(HOW TO COMPLETE THIS TASK):
Go through the entries below and count the lines holding the word "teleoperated". Reply with only the number, please.

(SUPPLIED DATA):

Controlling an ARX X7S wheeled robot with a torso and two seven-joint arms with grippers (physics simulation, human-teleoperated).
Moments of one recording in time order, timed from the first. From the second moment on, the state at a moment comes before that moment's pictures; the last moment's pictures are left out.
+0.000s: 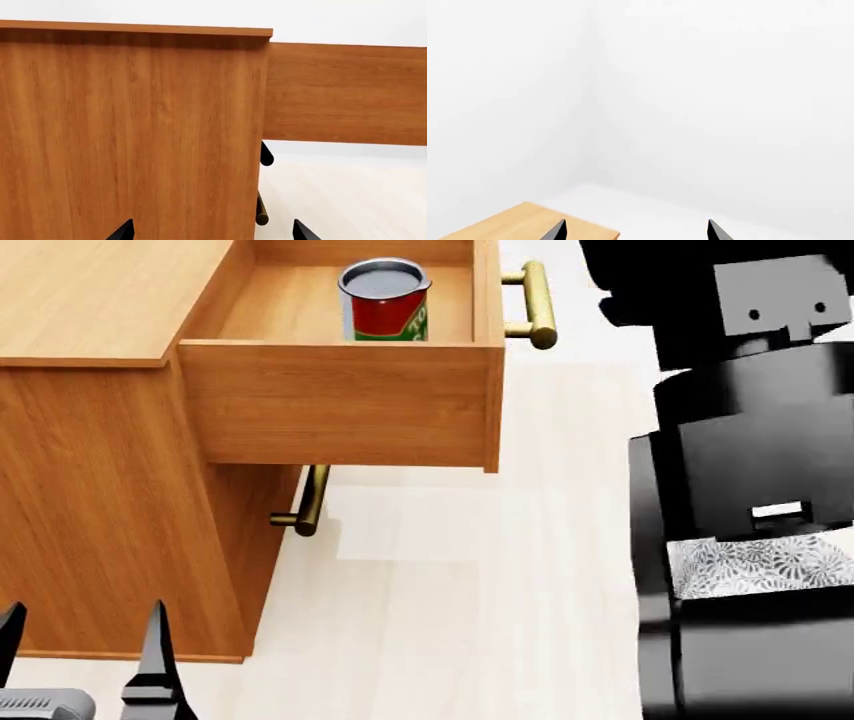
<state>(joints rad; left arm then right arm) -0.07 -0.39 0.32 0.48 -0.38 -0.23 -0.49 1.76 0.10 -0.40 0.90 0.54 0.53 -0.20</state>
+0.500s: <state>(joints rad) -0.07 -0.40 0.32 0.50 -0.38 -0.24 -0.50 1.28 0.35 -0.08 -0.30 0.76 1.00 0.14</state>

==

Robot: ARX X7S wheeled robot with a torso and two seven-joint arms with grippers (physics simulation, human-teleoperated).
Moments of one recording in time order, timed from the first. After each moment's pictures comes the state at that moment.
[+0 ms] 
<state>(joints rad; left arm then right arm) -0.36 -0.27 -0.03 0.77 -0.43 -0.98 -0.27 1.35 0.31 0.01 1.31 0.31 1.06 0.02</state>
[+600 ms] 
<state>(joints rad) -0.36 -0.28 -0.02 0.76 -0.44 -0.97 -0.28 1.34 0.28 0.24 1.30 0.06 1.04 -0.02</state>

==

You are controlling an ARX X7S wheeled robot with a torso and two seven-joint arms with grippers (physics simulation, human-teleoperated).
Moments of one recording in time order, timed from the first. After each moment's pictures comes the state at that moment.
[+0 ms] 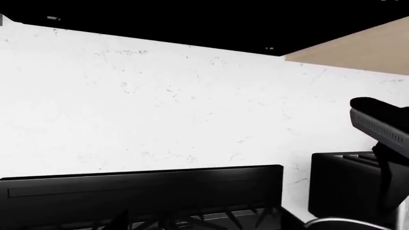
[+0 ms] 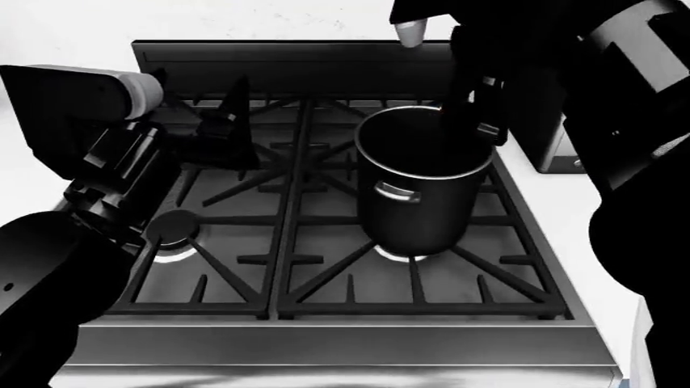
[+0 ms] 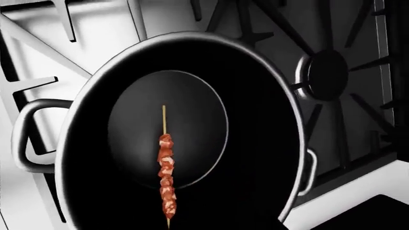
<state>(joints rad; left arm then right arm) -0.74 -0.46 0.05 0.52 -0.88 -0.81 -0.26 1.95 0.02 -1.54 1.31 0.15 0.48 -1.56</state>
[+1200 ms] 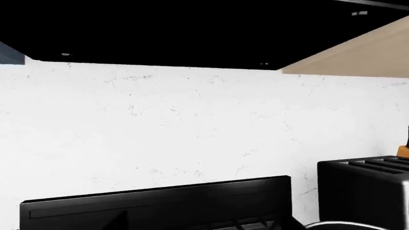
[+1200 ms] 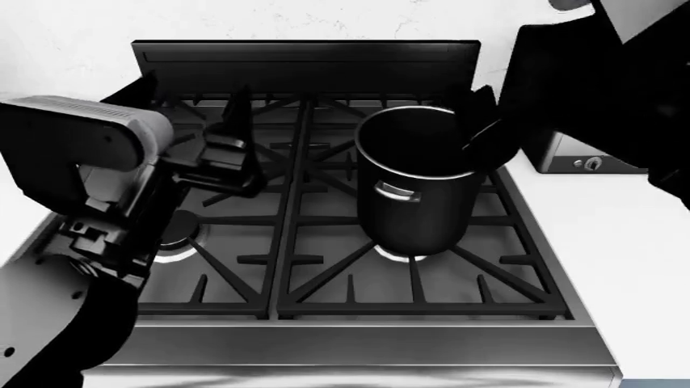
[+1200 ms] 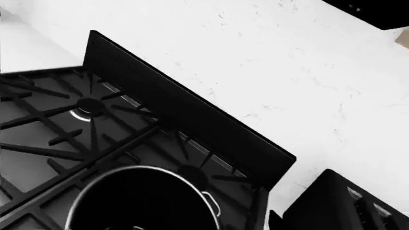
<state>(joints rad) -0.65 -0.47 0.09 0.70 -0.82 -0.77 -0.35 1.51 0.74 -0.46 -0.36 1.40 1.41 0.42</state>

(ANSWER TO THE PROBLEM):
3